国交省や大成建設が取り組むキャリア教育とは

 具体的な事例を見ていきましょう。国、NPO法人、民間企業、それぞれの特徴ある取り組みを紹介します。

 国土交通省が実施しているのが、建設業界の社会的な役割やものづくりの素晴らしさを語りかけ、交流する「学校キャラバン」です。2019年9月に千葉市立鶴沢小学校で開催された通算24回目のキャラバンでは、「災害」をテーマに、災害時に建設業界がどのように活躍するかを学んだり、ドローンが飛行する様子を見学できる内容が展開されました。ほかにもミニショベルカーの乗車体験など、小学生5年生を対象に約1時間半、楽しみながら学べるプログラムが提供されました。新型コロナウイルスの影響もあり、2020~2021年は開催されていませんが、対面での交流が可能となったら再開されるかもしれません。

 鹿児島大学建築学科環境建築研究室(鷹野研究室)と株式会社ベガハウスの産学協同により2016年4月に設立され、2018年にNPO法人となったのが、「こどものけんちくがっこう」です。「日ごろ何気なく触れている建物や住環境について、実際のものづくりを通して体験的に学ぶ場」というコンセプトで、月2回、鹿児島大学構内で小学3年生~中学生を対象にしたワークショップが行われています。「電動工具を使って椅子をつくる」「棚をつくる」といった定期授業のほか、「商業施設の屋上に子どもの遊び場をつくる」などの特別授業もあり、外部との連携も盛んです。コロナ禍においては、フィンランドやスウェーデンの人とインターネットを介してコミュニケーションを取りながら北欧の住まいや街を知る「世界の住まいを学ぼう」というオンライン授業も行われました。2020年度には日本建築学会教育賞、第14回キッズデザイン賞を、2021年度には科学技術賞を受賞しています。

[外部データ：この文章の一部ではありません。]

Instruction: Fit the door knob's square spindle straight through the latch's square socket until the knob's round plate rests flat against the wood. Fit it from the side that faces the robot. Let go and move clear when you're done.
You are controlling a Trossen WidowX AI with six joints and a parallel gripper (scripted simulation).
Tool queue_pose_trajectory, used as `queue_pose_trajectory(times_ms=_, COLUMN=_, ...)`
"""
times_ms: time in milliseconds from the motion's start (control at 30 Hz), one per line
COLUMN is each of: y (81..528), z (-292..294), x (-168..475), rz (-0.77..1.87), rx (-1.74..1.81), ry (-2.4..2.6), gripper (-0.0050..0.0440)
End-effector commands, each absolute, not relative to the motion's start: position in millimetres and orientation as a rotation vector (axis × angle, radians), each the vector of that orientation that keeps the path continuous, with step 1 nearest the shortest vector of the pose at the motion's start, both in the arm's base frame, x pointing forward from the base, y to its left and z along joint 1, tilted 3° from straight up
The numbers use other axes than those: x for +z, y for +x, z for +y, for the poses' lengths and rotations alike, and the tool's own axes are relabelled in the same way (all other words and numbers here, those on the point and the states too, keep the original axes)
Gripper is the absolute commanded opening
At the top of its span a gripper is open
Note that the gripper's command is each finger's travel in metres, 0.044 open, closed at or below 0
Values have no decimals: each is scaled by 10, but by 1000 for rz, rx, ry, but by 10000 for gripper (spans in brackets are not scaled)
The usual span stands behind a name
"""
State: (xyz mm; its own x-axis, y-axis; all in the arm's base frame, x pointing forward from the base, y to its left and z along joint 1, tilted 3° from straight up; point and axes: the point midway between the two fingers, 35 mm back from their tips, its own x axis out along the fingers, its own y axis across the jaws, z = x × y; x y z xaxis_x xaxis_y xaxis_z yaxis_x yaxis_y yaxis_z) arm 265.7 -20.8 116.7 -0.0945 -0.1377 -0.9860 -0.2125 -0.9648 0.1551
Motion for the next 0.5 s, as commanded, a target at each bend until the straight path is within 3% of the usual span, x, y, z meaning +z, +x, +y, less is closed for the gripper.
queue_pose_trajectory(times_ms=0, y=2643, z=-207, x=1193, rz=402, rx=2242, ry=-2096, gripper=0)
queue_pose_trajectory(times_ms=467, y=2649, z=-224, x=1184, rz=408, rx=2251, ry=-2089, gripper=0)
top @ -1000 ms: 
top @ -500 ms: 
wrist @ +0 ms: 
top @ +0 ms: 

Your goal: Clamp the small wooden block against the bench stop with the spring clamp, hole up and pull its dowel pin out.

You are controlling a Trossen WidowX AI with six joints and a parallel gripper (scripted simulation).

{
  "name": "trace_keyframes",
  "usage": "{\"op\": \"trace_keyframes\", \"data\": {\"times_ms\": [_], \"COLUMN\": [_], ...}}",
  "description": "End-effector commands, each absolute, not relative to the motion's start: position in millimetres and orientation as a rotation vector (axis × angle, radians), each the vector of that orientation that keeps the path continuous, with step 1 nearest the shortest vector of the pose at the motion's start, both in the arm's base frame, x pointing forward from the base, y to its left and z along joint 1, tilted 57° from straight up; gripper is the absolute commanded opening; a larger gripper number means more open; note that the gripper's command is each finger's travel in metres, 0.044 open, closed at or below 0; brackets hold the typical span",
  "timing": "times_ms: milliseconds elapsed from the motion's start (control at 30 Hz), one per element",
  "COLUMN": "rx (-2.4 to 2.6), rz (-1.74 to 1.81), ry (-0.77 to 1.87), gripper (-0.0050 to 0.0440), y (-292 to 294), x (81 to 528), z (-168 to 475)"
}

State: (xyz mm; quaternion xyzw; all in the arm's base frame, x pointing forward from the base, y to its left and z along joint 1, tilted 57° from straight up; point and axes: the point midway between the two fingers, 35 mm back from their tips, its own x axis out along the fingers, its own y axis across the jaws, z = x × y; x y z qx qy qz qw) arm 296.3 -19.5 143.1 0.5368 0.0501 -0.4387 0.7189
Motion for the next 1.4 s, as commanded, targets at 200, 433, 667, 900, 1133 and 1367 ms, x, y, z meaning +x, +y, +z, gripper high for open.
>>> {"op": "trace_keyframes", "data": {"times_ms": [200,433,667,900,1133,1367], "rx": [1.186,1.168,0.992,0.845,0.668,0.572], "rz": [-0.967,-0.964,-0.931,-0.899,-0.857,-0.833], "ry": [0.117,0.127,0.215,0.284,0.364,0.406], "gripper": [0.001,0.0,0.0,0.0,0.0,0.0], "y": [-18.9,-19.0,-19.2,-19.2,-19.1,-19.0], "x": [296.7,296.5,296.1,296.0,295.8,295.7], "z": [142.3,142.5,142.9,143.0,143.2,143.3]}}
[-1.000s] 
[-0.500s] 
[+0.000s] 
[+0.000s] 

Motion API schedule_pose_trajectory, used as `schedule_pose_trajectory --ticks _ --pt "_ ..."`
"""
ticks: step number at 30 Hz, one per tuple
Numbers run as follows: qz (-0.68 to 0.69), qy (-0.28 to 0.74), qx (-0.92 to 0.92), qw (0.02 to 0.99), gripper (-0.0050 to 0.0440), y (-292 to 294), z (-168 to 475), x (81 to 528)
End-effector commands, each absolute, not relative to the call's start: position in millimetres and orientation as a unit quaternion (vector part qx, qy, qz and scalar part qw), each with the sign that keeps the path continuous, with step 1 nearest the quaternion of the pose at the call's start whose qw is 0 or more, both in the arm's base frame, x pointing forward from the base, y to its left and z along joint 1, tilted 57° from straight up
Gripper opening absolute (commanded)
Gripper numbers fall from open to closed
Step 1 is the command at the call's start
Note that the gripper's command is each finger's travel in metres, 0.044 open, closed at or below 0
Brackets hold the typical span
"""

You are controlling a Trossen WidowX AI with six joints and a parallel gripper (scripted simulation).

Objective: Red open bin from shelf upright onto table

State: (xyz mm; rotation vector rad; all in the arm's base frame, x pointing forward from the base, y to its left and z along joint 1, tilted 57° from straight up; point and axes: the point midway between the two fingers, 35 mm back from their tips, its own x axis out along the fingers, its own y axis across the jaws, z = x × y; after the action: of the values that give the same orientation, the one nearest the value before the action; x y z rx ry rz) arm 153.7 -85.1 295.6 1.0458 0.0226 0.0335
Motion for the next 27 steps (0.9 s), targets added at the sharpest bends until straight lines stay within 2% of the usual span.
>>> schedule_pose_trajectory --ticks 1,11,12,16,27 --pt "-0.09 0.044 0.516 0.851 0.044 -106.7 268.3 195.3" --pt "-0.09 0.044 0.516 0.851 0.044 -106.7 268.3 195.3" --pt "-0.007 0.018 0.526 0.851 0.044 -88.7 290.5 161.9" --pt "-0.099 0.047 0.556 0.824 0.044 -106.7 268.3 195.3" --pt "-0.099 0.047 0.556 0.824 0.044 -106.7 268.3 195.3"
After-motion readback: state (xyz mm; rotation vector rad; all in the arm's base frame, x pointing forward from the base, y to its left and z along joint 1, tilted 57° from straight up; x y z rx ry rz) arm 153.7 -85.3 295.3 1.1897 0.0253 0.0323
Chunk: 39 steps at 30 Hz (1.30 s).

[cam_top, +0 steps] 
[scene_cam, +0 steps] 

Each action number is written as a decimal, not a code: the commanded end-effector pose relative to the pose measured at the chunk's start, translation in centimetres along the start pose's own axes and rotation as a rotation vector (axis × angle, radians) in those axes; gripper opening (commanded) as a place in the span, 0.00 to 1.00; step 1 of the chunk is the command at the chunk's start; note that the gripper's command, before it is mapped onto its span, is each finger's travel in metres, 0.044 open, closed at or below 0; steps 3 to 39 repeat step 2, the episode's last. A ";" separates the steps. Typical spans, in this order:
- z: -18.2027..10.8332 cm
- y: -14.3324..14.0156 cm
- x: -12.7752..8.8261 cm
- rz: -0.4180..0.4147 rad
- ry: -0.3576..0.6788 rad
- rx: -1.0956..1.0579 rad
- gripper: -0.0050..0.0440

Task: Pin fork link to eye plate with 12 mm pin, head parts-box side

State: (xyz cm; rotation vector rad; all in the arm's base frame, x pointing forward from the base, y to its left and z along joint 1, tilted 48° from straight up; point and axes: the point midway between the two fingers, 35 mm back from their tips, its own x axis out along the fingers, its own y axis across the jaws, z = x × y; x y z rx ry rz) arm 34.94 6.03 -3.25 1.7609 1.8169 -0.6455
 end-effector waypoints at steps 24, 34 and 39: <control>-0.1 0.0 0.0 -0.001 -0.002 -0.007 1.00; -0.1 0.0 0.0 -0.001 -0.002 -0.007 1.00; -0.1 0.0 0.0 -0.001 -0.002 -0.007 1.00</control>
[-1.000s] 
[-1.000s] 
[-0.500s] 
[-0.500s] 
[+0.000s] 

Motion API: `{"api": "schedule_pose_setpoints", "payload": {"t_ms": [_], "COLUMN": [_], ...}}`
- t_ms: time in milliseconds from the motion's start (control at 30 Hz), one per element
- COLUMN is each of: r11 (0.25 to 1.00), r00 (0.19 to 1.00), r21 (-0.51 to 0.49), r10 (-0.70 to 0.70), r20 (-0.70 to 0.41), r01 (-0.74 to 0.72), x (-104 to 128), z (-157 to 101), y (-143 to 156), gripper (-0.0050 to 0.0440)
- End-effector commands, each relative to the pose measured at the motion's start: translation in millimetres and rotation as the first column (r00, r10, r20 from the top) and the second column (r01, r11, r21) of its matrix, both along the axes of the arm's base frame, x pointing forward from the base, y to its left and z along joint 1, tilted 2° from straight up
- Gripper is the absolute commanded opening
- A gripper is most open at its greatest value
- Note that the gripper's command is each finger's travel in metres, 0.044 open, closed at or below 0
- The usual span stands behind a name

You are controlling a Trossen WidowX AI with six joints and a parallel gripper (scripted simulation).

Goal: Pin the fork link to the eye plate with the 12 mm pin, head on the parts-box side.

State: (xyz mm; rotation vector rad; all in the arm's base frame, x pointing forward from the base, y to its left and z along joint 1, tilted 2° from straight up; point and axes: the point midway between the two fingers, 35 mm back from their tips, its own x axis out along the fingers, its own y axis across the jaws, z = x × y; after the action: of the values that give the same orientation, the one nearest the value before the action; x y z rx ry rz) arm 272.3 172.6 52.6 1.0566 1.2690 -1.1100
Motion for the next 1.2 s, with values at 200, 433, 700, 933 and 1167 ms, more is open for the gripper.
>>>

 大手ゼネコンの大成建設株式会社は、2019年8月、横浜の技術センターで、小中学生親子を対象とした技術見学会を開催しています。ヘッドマウントディスプレイを装着した状態での重機の遠隔操作や、「無音響風洞実験棟」での高層ビルなどで発生する風切り音の体験など、最新のテクノロジーや高度な建設技術を目の当たりにし、子どもだけでなく保護者に対しても建設業の魅力を伝えることができました。

 ほかにも、株式会社清水建設発のNPO法人が運営する学びと遊びの体験プログラム「CANVAS」や、株式会社鹿島建設が運営する子ども向け建設ポータルサイト「カジマキッズアカデミー」、相羽建設株式会社の「こども工務店」など、さまざまな企業・団体が多くの子ども向け教育プログラムを展開しています。

全国の学校で「キャリア・パスポート」運用開始! 高まるキャリア教育の重要性

 2020年度より、全国の小中高校で「キャリア・パスポート」を活用したキャリア教育の取り組みがスタートしました。キャリア・パスポートとは、将来の夢や自分の成長、学び、感じたことなどを記しておくツールです。児童・生徒が自ら記録するというところと、小学校だけでなく、中学校、高校と引き継がれ、記録と振り返りが続いていくところが特徴となっています。

 こうした学校教育の流れもあり、いま、ますますキャリア教育が注目を集めているのです。子どもたちに仕事について知ってもらい、興味を抱いてもらうことが、いままで以上に人手不足の解消や業界の活性化に大きな意味をもつと考えられています。キャリア教育は、建設業界になくてはならない存在になっていくことでしょう。